• Exercise instructions: The answer must consist of each line below that contains the string "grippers".

**** Material provided

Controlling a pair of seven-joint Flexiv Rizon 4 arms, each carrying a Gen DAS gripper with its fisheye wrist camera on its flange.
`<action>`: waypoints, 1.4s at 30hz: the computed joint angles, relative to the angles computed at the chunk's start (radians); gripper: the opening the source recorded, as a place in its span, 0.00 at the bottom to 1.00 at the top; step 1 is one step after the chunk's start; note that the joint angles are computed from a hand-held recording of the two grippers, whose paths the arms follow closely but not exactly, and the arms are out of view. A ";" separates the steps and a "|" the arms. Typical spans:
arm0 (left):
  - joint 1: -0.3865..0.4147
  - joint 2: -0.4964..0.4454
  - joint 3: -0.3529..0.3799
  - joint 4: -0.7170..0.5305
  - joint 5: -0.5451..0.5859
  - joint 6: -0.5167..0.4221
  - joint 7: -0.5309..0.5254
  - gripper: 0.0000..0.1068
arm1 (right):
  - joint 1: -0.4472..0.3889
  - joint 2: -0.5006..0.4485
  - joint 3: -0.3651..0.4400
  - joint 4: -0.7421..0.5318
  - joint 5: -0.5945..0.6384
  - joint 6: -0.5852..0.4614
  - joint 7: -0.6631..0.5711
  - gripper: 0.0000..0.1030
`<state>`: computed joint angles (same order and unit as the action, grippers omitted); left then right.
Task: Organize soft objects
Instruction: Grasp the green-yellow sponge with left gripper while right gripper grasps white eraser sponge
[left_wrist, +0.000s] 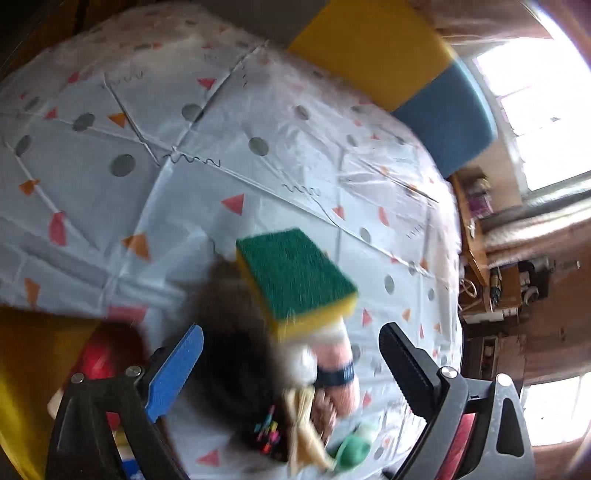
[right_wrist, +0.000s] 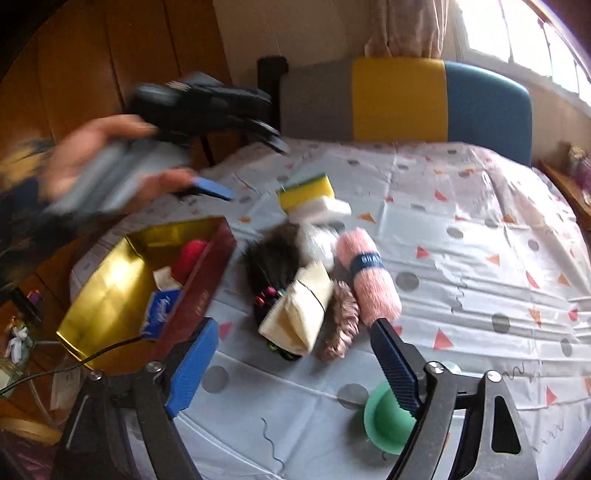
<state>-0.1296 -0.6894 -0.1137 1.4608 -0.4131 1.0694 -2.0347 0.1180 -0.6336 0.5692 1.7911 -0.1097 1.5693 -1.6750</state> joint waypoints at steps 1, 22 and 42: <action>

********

• Answer to the exercise:
`<action>`: waypoints, 1.4s at 30hz: the computed joint angles, relative to the angles computed at the chunk's start (radians); gripper: the opening the source recorded, as a place in its span, 0.00 at the bottom to 1.00 at the top; step 1 is one step after the chunk's start; note that the joint angles are computed from a hand-held recording of the two grippers, whose paths the arms follow closely but not exactly, and the arms are out of view. A ";" separates the steps and a "|" the arms. Typical spans:
`<state>`: computed joint angles (same order and unit as the action, grippers omitted); left then right.

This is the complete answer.